• TASK:
Please give the number of lines in the records below that include "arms", with no other output.

TASK INPUTS section start

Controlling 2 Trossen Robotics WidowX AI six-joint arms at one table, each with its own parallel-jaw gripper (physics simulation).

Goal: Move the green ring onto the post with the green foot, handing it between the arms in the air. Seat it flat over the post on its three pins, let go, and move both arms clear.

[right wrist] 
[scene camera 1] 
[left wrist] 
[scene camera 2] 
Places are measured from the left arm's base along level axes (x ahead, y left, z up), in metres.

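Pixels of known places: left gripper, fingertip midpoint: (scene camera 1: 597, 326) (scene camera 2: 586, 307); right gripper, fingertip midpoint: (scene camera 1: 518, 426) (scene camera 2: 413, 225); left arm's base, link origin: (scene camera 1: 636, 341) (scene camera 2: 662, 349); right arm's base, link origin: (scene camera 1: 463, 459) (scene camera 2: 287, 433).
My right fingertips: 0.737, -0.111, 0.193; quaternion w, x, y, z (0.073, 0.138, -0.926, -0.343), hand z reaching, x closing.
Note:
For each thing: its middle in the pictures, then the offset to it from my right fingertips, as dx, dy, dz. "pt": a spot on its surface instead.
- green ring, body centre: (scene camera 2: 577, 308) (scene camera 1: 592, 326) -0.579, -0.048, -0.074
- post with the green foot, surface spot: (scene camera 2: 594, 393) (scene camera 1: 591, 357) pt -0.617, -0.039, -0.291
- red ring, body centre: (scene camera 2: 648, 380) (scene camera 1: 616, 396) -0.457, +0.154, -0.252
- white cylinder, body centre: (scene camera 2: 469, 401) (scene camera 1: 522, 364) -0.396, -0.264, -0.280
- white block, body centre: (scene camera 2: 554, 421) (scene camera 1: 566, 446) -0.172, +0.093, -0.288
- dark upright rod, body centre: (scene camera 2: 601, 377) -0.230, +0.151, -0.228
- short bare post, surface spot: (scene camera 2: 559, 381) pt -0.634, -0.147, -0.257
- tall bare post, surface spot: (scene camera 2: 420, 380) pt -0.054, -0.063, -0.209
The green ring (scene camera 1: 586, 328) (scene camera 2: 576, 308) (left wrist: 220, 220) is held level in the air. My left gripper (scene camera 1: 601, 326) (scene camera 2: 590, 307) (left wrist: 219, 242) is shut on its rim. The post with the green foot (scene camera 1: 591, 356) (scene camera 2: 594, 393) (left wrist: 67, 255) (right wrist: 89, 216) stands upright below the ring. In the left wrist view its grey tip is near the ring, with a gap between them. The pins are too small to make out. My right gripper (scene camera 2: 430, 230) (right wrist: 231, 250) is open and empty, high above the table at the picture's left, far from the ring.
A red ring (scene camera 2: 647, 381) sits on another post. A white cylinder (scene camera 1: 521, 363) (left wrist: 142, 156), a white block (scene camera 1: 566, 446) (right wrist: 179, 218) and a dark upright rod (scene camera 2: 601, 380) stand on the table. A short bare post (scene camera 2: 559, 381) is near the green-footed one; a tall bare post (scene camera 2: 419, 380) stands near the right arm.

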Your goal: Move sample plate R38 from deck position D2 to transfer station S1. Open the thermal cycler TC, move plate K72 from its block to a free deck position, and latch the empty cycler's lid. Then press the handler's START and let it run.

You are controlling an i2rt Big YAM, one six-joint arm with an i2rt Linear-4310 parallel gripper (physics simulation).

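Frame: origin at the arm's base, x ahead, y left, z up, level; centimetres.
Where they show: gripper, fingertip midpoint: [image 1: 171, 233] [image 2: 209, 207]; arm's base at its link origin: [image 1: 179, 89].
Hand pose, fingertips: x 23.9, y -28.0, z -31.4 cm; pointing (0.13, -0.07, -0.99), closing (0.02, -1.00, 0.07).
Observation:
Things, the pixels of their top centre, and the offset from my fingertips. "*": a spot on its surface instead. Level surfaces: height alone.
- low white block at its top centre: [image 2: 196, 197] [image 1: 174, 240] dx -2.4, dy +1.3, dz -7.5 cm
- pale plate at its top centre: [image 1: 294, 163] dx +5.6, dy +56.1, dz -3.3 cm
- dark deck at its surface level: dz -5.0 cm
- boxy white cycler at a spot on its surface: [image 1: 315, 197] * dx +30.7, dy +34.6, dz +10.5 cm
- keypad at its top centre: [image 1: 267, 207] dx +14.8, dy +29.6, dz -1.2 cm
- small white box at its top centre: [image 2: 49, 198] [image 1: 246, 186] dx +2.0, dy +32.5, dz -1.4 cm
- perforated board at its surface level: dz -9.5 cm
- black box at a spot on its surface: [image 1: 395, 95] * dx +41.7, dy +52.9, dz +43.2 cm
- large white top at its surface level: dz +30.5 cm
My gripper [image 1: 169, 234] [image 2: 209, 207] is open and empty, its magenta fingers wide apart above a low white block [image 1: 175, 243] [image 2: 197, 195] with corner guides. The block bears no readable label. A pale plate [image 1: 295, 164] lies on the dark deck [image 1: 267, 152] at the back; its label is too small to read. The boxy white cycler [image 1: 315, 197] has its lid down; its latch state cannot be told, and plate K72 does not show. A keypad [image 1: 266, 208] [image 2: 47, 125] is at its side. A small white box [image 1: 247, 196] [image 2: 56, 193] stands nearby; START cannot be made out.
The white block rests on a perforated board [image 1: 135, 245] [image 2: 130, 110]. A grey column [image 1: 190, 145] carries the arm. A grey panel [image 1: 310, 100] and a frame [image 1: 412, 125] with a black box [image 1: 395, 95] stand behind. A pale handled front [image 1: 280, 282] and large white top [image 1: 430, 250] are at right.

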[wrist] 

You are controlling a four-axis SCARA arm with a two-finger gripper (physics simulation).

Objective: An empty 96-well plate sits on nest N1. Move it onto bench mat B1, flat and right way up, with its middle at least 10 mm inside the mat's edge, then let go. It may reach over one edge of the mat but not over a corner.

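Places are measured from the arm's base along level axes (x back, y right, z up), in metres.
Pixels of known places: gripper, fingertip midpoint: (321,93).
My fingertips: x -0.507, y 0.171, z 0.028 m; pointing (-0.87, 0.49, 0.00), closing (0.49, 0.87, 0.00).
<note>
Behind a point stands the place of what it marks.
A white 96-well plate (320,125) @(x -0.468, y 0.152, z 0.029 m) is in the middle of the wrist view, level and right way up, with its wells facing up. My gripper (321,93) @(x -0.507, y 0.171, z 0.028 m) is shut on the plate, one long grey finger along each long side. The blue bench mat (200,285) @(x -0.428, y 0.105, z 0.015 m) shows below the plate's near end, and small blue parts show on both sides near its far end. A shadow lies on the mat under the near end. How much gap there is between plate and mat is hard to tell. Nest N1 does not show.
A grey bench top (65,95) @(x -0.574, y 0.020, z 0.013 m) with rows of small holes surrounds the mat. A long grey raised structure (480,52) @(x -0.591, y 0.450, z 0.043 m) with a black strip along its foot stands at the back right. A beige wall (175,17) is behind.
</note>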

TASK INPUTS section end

• ANSWER TO THE EXERCISE:
2